He will celebrate 25 years of priesthood on July 16.

David Buckles was born on June 13, 1960, to the late William and Virginia Buckles of Crawfordsville. One of 11 children (oldest sister Margaret died at six months) David is the eighth child in the family. He grew up attending St. Bernard Parish and credits then-pastor Msgr. Henry Ward as being a role model because he always seemed very happy, devout and helpful.

The Buckles family recited the rosary together every morning. “We didn’t like it as kids, but we did it. One morning, we all slowed down and thought we could skip it if we took long enough,” Father Buckles said.

When the school bus honked, the children were told to wave it on and they finished the rosary. Their mother wrote excuses to each of their teachers saying, “I am sorry that (fill in the blank) is late. We were praying the rosary and missed the bus.”

“We all begged her to write a different excuse, but she refused,” Father Buckles said. “We never did that again.”

He attended Coal Creek Central grade school and junior high, then North Montgomery High School. After leaving Indiana University, he studied pre-theology at the Pontifical College Josephinum in Columbus, Ohio. He then went on to study in Rome at the Pontifical North American College; received a baccalaureate degree in sacred theology from Gregorian University, Rome; and a canon law degree from the Pontifical University of St. Thomas Aquinas in Rome.

As a member of the Sistine Chapel Choir, the seminarian and two friends wandered through the Vatican before they were to sing on the day of a papal audience.

“As long as we looked like we knew what we were doing, no one questioned us,” Father Buckles recalled. “We reached a doorway that led to the papal balcony, and one of the pope’s masters of ceremony smiled and shook his finger at us, saying in Italian, ‘Only the pope.’”

He was ordained a deacon at St. Peter’s Basilica in Rome.

Bishop Emeritus William L. Higi ordained him a priest on July 16, 1988, at the Cathedral of St. Mary of the Immaculate Conception, Lafayette.

During his ordination, Father Buckles used a manutergium, a cloth that is wrapped around the newly ordained priest’s hands after the bishop anoints them with the sacred chrism oil. That cloth was then wrapped around his mother’s hands at her burial. Church tradition says that it is a mother’s “passport to heaven” because she raised a priest.

Father Buckles’ parents gave him their wedding rings, which were fastened to his chalice. While he was still in Rome, Pope John Paul II was the first priest to use it.

Msgr. Robert L. Sell was a fellow student in Rome.

“We went through the initial trauma of living in Italy and learning Italian together, and we spent a summer working at a parish in England,” he said. “It was interesting to watch David grow in understanding of his ministry, service and commitment to the Church. Coming back to America, I continued to watch him grow and his years of ministry in the diocese have been a gift ...”

In 1989, Father Buckles was assigned as associate pastor at Our Lady of Mt. Carmel, Carmel; in 1990, associate pastor, St. Ambrose, Anderson; and in 1991 he was named to the diocesan tribunal.
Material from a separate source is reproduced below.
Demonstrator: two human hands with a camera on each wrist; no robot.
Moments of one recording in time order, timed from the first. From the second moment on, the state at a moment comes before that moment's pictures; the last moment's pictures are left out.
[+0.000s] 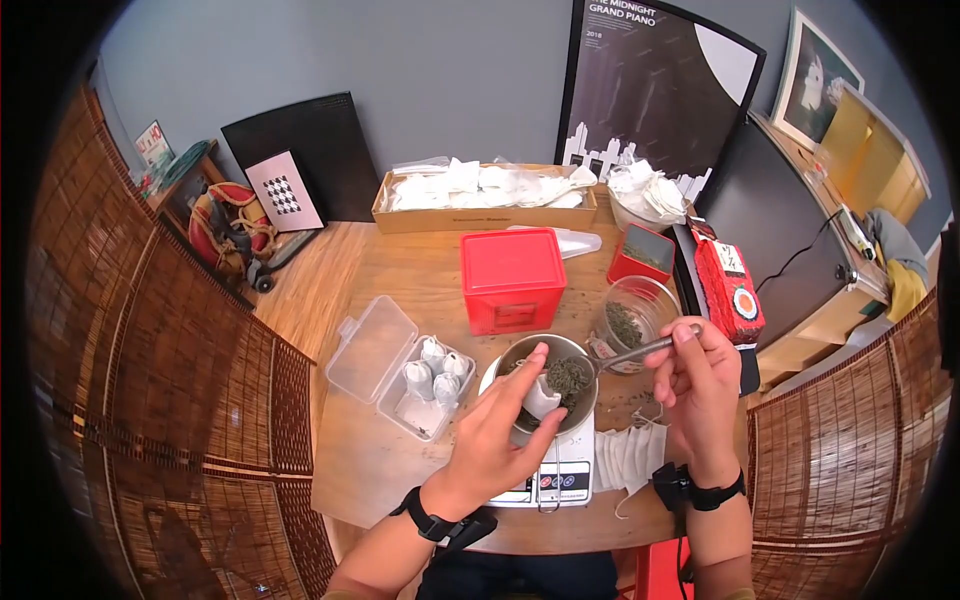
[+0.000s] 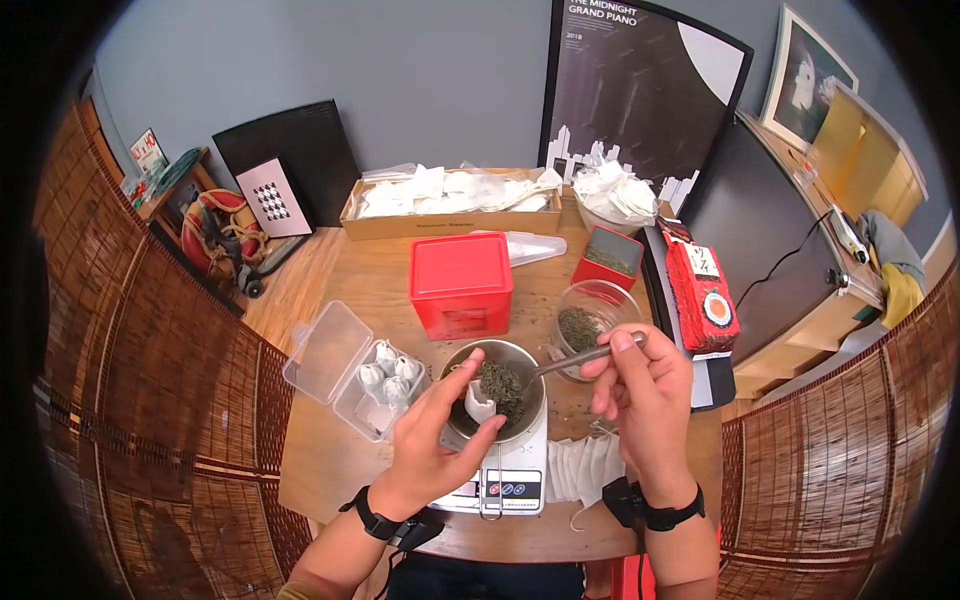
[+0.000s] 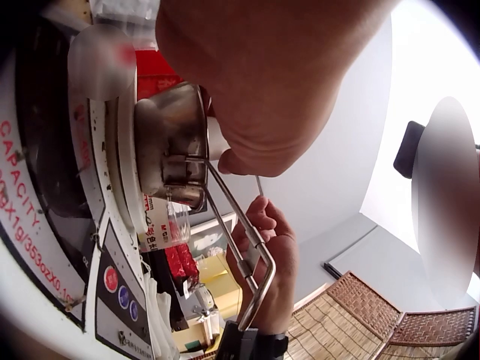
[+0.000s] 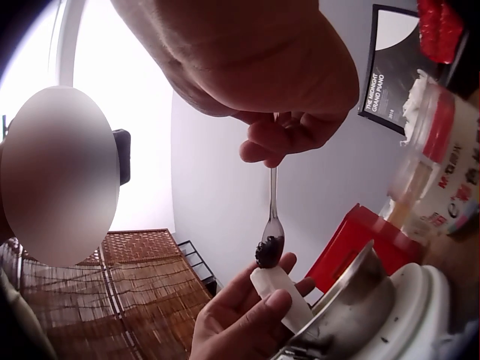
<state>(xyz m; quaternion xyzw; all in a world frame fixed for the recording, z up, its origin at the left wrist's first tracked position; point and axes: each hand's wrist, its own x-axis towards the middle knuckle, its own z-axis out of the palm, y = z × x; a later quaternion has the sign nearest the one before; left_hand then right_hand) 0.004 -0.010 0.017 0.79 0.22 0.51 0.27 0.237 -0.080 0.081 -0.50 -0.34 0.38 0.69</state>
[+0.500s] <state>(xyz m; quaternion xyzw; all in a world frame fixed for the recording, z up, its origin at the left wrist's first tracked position) 0.003 -0.009 0.018 0.79 0.22 0.50 0.28 0.224 -0.085 0.107 -0.55 -0.42 0.31 0.65</state>
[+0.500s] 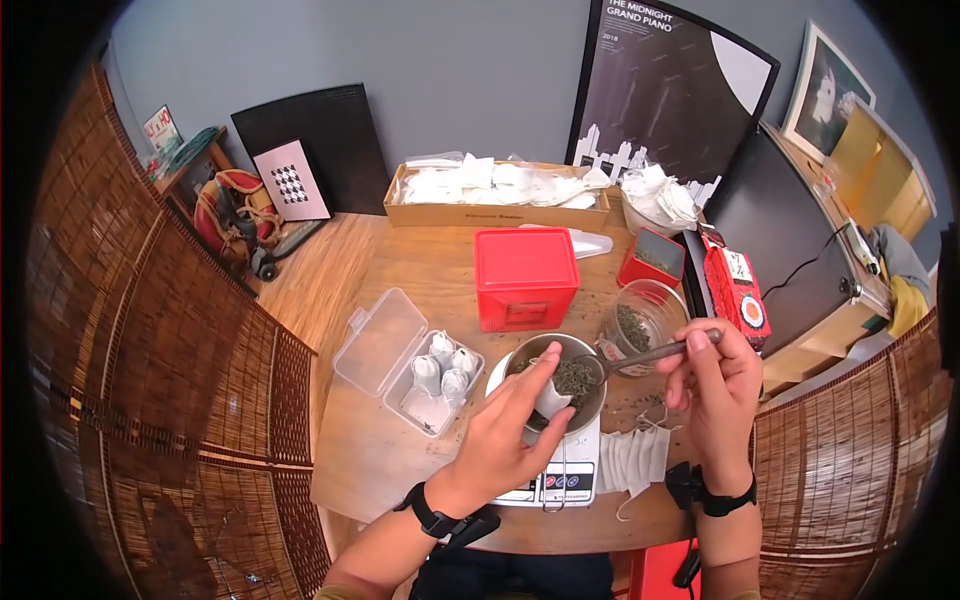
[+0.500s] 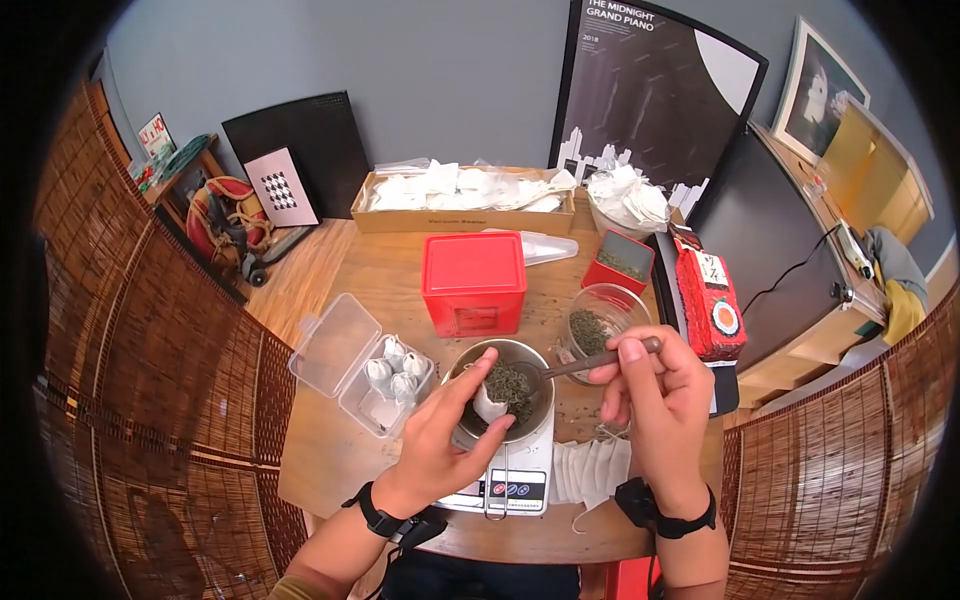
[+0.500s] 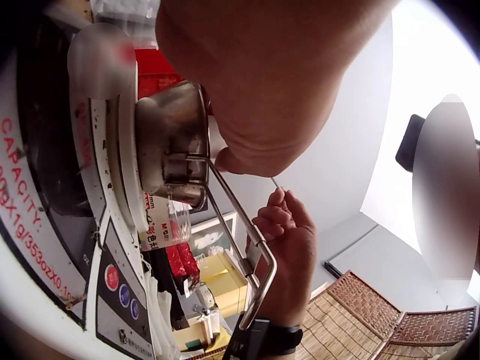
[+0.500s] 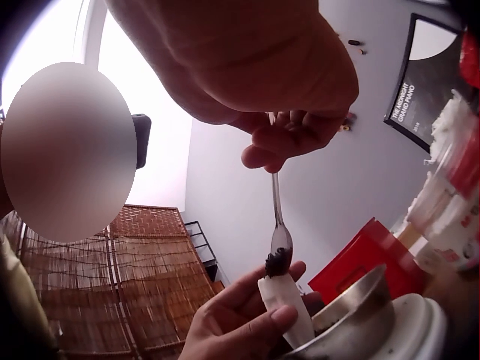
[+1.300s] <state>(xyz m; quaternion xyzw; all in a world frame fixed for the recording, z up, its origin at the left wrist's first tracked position) 0.003 -0.008 0.015 0.79 0.21 0.50 0.28 0.209 -0.104 0.116 -0.56 -0.50 0.23 0.62</state>
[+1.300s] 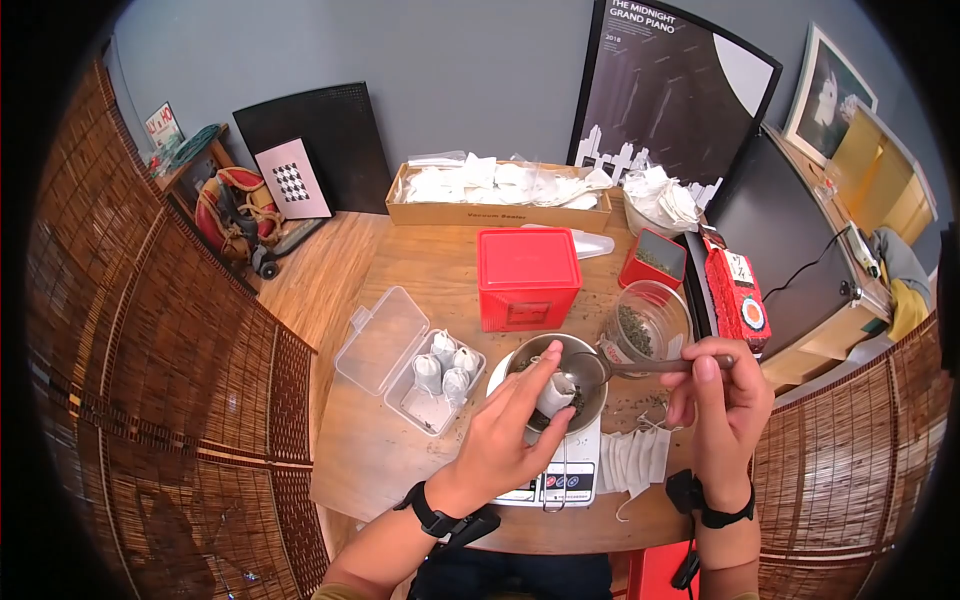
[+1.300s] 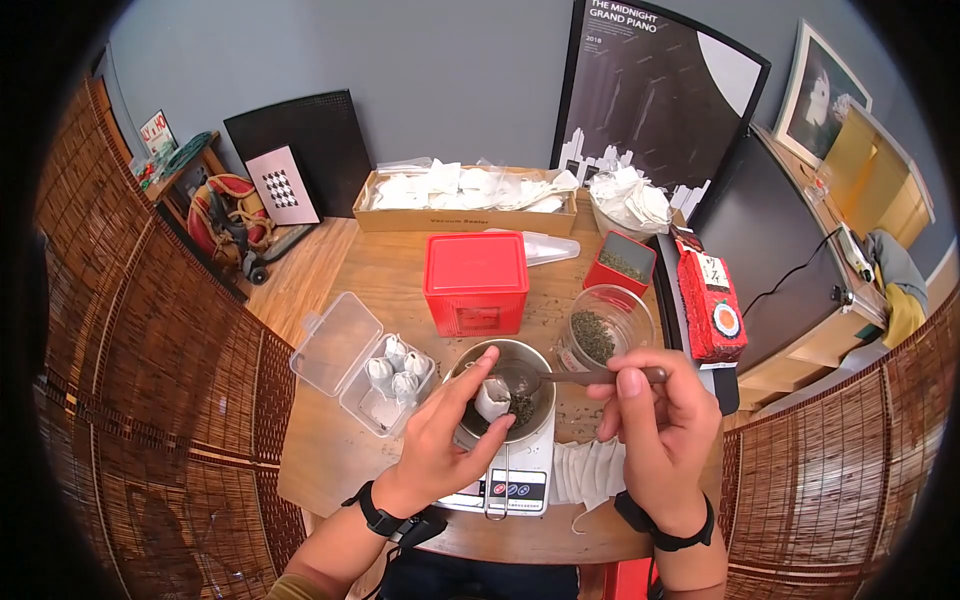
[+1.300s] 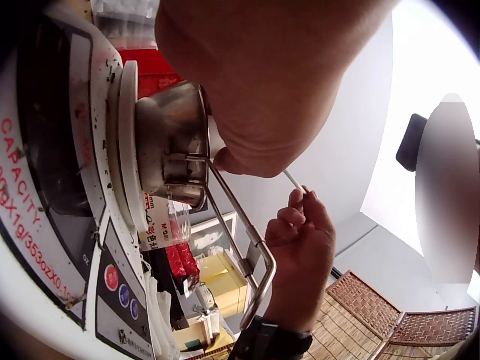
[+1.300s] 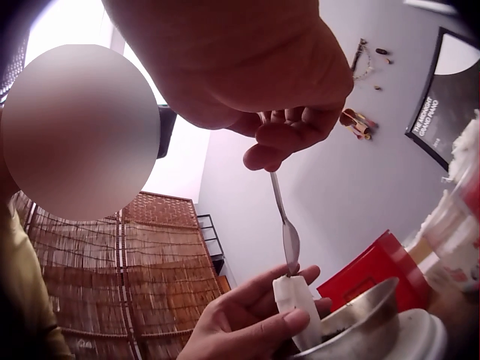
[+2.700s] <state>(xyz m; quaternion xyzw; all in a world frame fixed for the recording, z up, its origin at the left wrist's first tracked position) 0.003 -0.011 0.021 0.77 0.24 0.52 0.28 0.203 -0.124 0.058 -0.56 -0.49 0.20 0.64</state>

In 1993, he continued at the tribunal with residence at St. Thomas Aquinas, West Lafayette; in 1996, he was named weekend assistant at Blessed Sacrament, West Lafayette.

In 2001, he was assigned as weekend assistant at St. Joseph, Delphi, and St. Mary, Frankfort, while continuing at the tribunal; in 2007, he was appointed weekend assistant at St. Joseph, Delphi, and Our Lady of the Lakes, Monticello. In 2008, he became pastor of Blessed Sacrament, West Lafayette, while continuing at the tribunal.

“Father Buckles is unique among the priests of our Local Church,” said Bishop Emeritus Higi. “His was, I would say, a baptism of fire. When sent to Rome to earn a

degree in canon law, he had to learn Italian. So he spent his first month in Perugia (near Assisi) where he and five other priests came down with a case of scabies (a skin parasite) and the Italian treatment for them is not fun! Imagine, being in a foreign country, trying to learn a new language,

and having to be treated for scabies by doctors who didn’t even speak English! Many a man would have said, ‘No way,’ and come home, but not David Buckles.

“I and, I am sure, many other people are most grateful to Father Buckles who has spent a majority of his priesthood serving people in our diocesan marriage tribunal,” he said. “It’s an unsung part of priestly ministry, one that is rarely recognized, but a ministry of healing for folks with failed marriages. He accepted that call and served in that capacity with distinction.”

Father David Rasner served on the tribunal for 24 years with Father Buckles and considers him a close friend.

“We have a lot of happy memories of vacations, concerts, and going on annual retreats,” he said. “During the years I worked at the tribunal and had two parishes, Father Buckles would help out with the RCIA, confirmation retreats and supply work. Parishioners were always very fond of him and spoke highly of his apostolate.

“Tribunal work is very little understood and oftentimes even viewed negatively,” Father Rasner said. “It is one of the most unappreciated apostolates a priest can work in. We were blessed to have a core group of priests and laypeople who were very valued colleagues and personal friends.”

“I have the highest regard for Father Buckles — his sermons are wonderful,” said Christa Keck, a member of Blessed Sacrament Parish who has known him for 20 years. “We are very, very fortunate to have him as our pastor. He’s fabulous with families and has increased our membership. From my own experience with my mother and her death, he is very thoughtful and caring with the elderly.

“Our parish runs like clockwork and parishioners just love him,” she said. “He works very well with our parish council — taking advice and joining in on discussions. He is good with all ages — he cares to take the time and talk to anyone. Father Buckles is a model priest as far as I’m concerned.”

Irene (Buckles) Skelton, who lives in Crawfordsville, is number five of the Buckles children.

“We are so blessed in having David as a priest,” she said. “We are all very proud of him and are reaping the benefits of Mother and Dad’s prayers. ... We go to him with a lot of personal problems — I can’t imagine how he deals with so many families. He does whatever it takes to know a family is at peace.

“He has grown so much as a priest,” she said. “He was always a priest about detail, but now I see he has a more intense faith, and has always had a devotion to Mary. His parish is his mission now — he loves his people and his work.”

“At different ages, being a priest has meant different things,” Father Buckles said. “In the early years, I was very idealistic about the priesthood. It is very powerful changing people’s lives through the sacraments. Through the years, it became very functional, but I had a lot of support in the tribunal and was able to travel throughout the diocese to give presentations on our work.

“The greater part, especially as a pastor, is seeing the priesthood as a powerful witness of a call that everybody has and having that ‘father’ dynamic with your parishioners,” he said. “You go through stages of caring for this family that you are called father of, and that really is something. It’s been a great 25 years.”